#### [WHAT THE TASK ASKS]
How many lines of the material below contain the string "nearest"? Answer with the number and nothing else.

#### [DATA FOR ANALYSIS]
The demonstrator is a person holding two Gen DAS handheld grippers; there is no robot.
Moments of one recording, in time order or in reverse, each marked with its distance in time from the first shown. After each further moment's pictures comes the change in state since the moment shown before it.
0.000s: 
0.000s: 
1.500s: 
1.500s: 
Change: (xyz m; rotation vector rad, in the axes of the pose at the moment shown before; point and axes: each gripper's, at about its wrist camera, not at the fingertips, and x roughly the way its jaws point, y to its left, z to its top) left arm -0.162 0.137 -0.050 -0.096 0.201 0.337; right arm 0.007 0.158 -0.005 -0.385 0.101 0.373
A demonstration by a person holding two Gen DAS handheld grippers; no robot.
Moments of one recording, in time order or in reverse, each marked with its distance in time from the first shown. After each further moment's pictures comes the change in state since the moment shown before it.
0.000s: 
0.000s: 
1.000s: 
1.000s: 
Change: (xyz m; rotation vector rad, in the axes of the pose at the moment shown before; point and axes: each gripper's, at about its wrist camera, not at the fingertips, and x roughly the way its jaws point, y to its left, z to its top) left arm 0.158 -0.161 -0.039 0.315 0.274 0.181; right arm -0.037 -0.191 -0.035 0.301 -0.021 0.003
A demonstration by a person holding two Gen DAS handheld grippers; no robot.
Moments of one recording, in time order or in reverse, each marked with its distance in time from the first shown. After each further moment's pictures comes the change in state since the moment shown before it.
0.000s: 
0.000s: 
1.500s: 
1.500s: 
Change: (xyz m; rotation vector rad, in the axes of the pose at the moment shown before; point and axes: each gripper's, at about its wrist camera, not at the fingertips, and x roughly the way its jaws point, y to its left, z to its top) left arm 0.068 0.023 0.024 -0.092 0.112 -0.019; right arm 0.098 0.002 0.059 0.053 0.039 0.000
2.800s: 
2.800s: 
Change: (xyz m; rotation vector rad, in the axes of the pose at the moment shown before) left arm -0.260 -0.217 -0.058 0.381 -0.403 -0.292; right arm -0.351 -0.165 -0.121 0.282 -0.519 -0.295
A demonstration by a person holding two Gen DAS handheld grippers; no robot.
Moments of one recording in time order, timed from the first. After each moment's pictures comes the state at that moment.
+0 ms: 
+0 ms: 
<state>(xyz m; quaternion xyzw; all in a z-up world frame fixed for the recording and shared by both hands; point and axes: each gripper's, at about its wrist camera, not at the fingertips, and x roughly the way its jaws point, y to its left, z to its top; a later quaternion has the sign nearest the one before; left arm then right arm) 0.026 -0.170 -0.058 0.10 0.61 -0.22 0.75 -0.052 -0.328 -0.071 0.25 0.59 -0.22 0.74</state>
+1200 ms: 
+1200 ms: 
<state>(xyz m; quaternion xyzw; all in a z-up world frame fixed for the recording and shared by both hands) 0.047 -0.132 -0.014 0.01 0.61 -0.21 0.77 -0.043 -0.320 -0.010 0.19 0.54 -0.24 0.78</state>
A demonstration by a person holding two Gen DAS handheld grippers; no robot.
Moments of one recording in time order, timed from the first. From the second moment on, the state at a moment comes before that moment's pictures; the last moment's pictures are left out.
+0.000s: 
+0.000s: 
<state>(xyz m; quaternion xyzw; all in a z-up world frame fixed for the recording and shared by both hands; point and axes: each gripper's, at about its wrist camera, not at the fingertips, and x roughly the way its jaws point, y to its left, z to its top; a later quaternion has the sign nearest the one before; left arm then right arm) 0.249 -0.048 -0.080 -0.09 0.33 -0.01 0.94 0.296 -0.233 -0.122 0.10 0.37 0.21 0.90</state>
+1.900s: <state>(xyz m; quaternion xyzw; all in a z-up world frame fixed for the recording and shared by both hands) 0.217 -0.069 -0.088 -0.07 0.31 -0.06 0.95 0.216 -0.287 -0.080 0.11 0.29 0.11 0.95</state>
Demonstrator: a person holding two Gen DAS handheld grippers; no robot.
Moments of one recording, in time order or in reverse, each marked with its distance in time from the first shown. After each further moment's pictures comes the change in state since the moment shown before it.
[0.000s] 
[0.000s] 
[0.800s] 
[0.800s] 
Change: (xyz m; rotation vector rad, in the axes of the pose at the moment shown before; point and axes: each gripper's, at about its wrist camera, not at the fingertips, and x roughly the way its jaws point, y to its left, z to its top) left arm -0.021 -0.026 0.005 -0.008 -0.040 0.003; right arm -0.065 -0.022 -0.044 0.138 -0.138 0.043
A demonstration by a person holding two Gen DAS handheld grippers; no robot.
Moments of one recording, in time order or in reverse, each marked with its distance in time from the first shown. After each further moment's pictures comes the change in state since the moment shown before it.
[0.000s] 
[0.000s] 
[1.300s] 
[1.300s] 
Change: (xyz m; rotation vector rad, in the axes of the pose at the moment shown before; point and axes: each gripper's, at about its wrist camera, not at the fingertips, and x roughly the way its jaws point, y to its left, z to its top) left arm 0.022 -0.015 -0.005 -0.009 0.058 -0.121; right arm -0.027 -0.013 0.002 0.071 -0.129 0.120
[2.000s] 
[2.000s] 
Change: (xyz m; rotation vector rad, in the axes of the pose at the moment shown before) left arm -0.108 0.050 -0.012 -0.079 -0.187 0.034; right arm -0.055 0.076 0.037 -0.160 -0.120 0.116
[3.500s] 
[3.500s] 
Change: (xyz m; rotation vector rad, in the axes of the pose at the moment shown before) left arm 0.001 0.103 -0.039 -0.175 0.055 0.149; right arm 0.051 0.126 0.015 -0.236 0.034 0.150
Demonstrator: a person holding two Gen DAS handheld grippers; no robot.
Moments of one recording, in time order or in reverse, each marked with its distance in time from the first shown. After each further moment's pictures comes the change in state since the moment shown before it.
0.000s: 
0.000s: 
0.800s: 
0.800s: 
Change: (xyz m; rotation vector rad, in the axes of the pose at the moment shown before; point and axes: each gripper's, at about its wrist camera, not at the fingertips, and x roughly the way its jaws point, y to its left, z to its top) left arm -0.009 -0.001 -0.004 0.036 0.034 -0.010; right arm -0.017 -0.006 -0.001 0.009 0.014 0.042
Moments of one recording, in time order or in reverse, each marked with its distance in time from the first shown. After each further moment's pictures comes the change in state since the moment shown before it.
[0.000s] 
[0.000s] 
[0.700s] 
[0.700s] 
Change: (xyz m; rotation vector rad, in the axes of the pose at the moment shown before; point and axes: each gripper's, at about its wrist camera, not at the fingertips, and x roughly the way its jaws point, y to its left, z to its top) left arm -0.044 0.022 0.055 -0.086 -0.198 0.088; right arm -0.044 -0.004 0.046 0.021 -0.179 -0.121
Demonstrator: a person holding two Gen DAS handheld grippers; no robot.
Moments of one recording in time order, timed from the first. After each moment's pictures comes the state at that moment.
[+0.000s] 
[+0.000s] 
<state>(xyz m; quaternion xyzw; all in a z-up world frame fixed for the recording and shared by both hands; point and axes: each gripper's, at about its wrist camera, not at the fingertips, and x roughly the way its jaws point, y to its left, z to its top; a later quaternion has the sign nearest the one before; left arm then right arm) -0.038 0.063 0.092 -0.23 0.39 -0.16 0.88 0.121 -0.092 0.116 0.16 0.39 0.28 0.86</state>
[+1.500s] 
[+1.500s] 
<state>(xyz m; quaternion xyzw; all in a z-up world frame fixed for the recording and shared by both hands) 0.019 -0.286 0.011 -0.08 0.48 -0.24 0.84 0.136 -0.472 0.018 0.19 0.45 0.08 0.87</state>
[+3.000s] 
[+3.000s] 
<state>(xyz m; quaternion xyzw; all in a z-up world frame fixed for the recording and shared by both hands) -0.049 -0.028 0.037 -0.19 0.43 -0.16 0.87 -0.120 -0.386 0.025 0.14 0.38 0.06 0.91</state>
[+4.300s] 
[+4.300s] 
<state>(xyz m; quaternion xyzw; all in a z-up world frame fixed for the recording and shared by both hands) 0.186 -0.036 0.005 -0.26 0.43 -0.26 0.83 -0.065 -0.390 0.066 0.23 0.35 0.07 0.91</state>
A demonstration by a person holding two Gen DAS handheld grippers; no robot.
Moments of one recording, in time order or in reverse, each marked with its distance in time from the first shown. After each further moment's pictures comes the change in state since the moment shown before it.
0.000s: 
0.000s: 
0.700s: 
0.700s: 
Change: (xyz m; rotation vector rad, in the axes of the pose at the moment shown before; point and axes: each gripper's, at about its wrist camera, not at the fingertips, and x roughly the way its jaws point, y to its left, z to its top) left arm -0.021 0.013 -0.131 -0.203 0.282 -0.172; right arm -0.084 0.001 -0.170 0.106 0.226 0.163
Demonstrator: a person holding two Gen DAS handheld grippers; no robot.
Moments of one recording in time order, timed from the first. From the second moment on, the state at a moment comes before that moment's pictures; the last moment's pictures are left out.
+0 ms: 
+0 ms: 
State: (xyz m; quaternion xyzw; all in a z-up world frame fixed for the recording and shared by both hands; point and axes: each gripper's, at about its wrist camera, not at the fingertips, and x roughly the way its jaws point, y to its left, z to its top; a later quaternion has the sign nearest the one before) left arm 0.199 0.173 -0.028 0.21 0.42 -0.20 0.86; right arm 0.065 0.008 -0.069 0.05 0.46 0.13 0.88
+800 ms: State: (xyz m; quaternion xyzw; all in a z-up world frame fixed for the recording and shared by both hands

#### [SOLUTION]
4